Gun control advocates are now highlighting police inaction when it comes to shootings like Uvalde. They think it helps their case. Yet the same people continue to cling to the unwarranted notion that police would be competent enforcers of gun laws. The fact is we have every reason to assume police will often be unreliable in both cases.

The Right to Bear Arms Is Rooted in Opposition to Regime Power

It's always an odd mix when advocates of the right to self-defense also profess to enthusiastically support government police. Historically, the philosophy behind private gun ownership has been a philosophy of strong skepticism toward a government's ability or inclination to "keep us safe." 

Certainly, in the late eighteenth century and throughout the nineteenth century, legal protections of gun ownership were rooted in the assumption that the governments' "public safety" personnel were inadequate to the keep the peace or provide safety. Local police forces were viewed as corrupt and as partisan hacks who served only elected officials and party machines. Professional military personnel were viewed as people who were too lazy to make a living through honest work. There was fear that granting greater military or policing power to the state would result in abuse of that power. 

This is why Americans before the twentieth century relied largely on private security and decentralized militias.

Much of the debate revolved around the balance between private coercive power and the state's coercive power.
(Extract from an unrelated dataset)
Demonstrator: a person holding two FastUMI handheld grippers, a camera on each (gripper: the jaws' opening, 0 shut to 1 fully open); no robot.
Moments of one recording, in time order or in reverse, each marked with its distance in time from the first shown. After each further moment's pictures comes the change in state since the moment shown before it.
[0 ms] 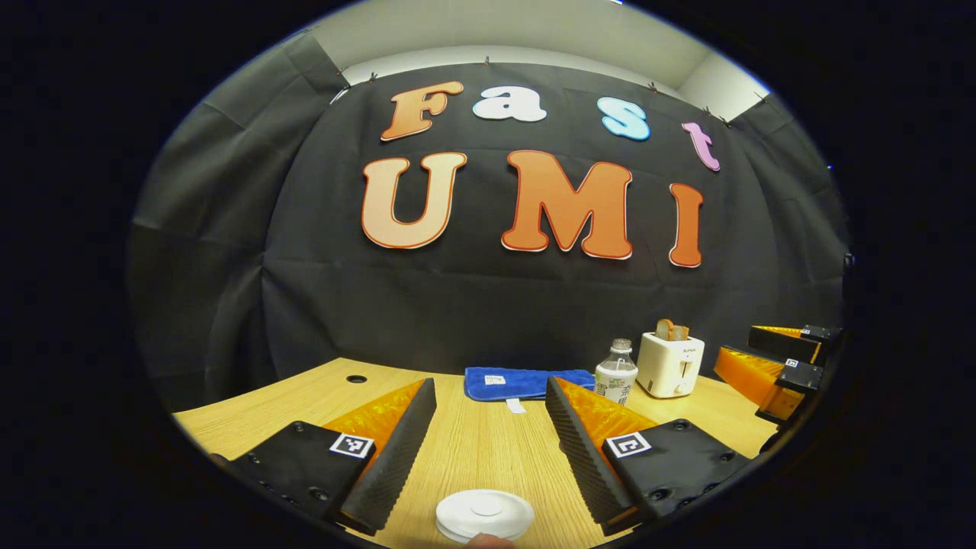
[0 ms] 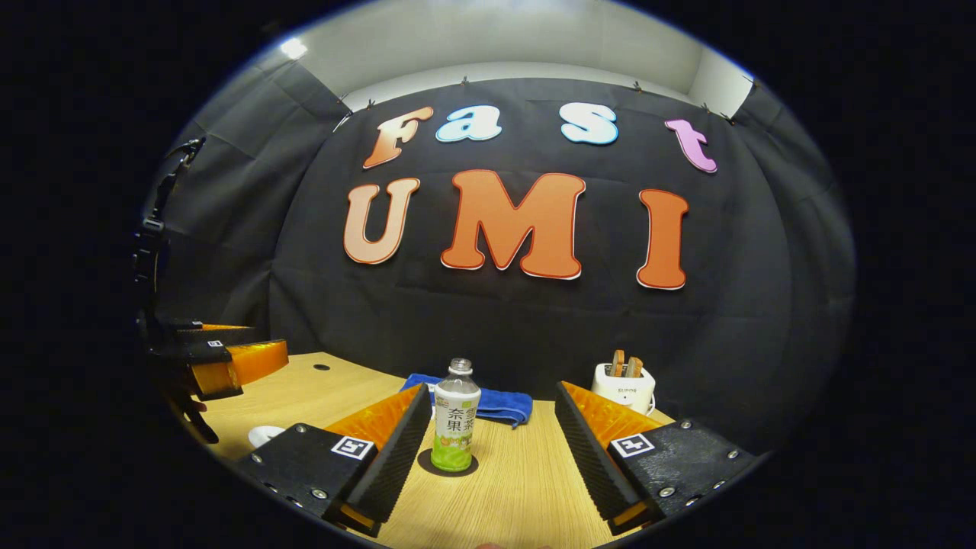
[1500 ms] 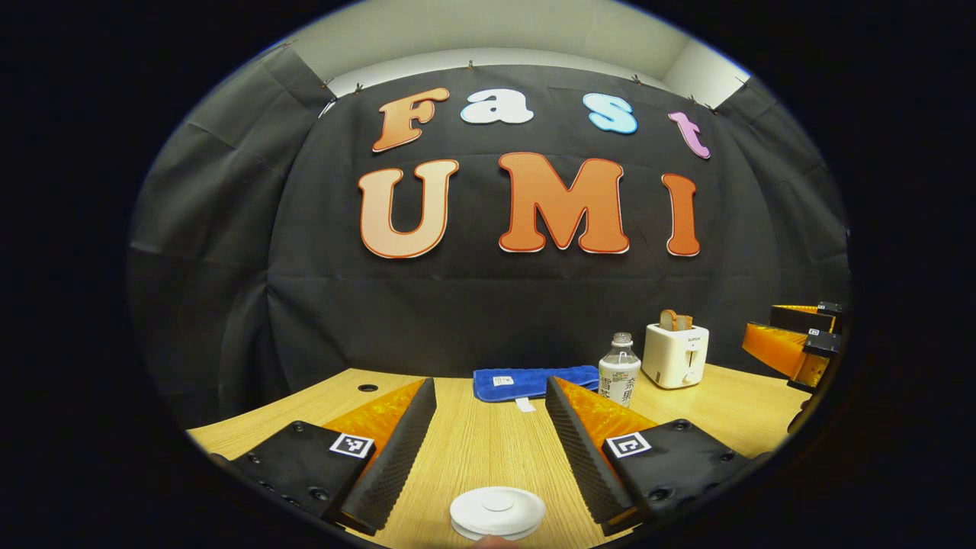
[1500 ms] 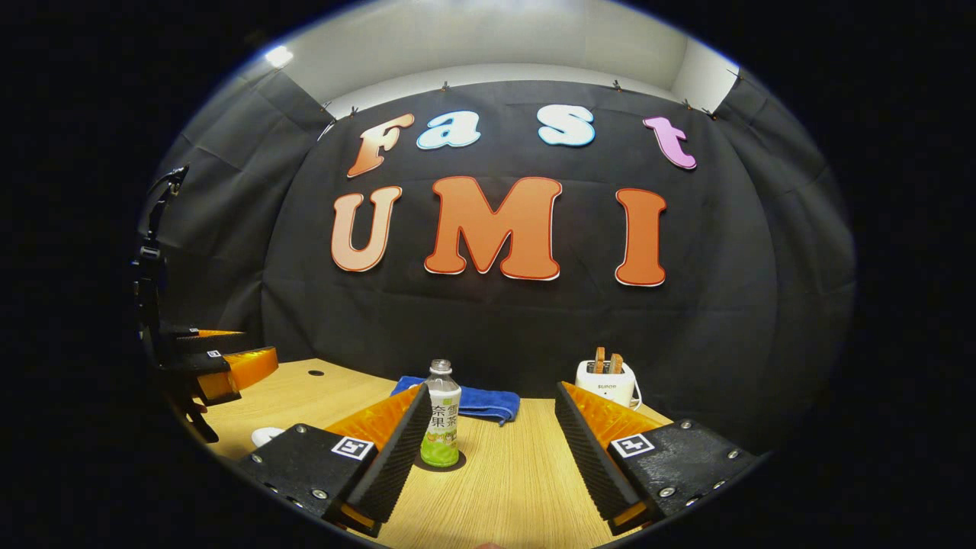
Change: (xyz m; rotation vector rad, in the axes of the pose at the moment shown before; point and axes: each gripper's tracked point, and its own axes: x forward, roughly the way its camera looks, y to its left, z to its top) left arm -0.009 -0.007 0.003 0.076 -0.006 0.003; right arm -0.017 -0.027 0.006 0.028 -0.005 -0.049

It was understood that granting more of this power to government personnel necessarily decreased the relative strength of the private citizens. That is, if the police are better funded and better armed than private citizens, this puts the private citizen at a disadvantage.

The state, after all, is fundamentally built on the idea of securing a monopoly on the means of coercion. The more power is given to the police, the more complete this monopoly becomes.

Gun Control Means More Relative Power for Felons and for the Regime

Out of fear of private sector criminals, ordinary law-abiding people have repeatedly granted a stronger and stronger monopoly on coercion to governments over time. Police budgets are now immense. Law enforcement agencies are flush with cash and fond of buying military-style equipment for use against the public. Adopting new gun control measures would further tip the balance toward greater government monopolies on coercion. But given what we've seen from police in Uvalde, we have no reason to believe this ever-increasing enhancement of the state's power would actually translate into more public safety.

Nevertheless, in the wake of the Uvalde massacre, National Rifle Association chief Wayne LaPierre was still beating the same old, tired drum, claiming—contrary to all the evidence—that the nation's police departments need even more tax money. It's not surprising that this is the only "idea" they have to offer. When one's alleged commitment to private gun ownership is bundled with unqualified support for government police, it's impossible to argue the obvious: that private self defense is essential because the government has repeatedly shown it has little interest in providing public safety.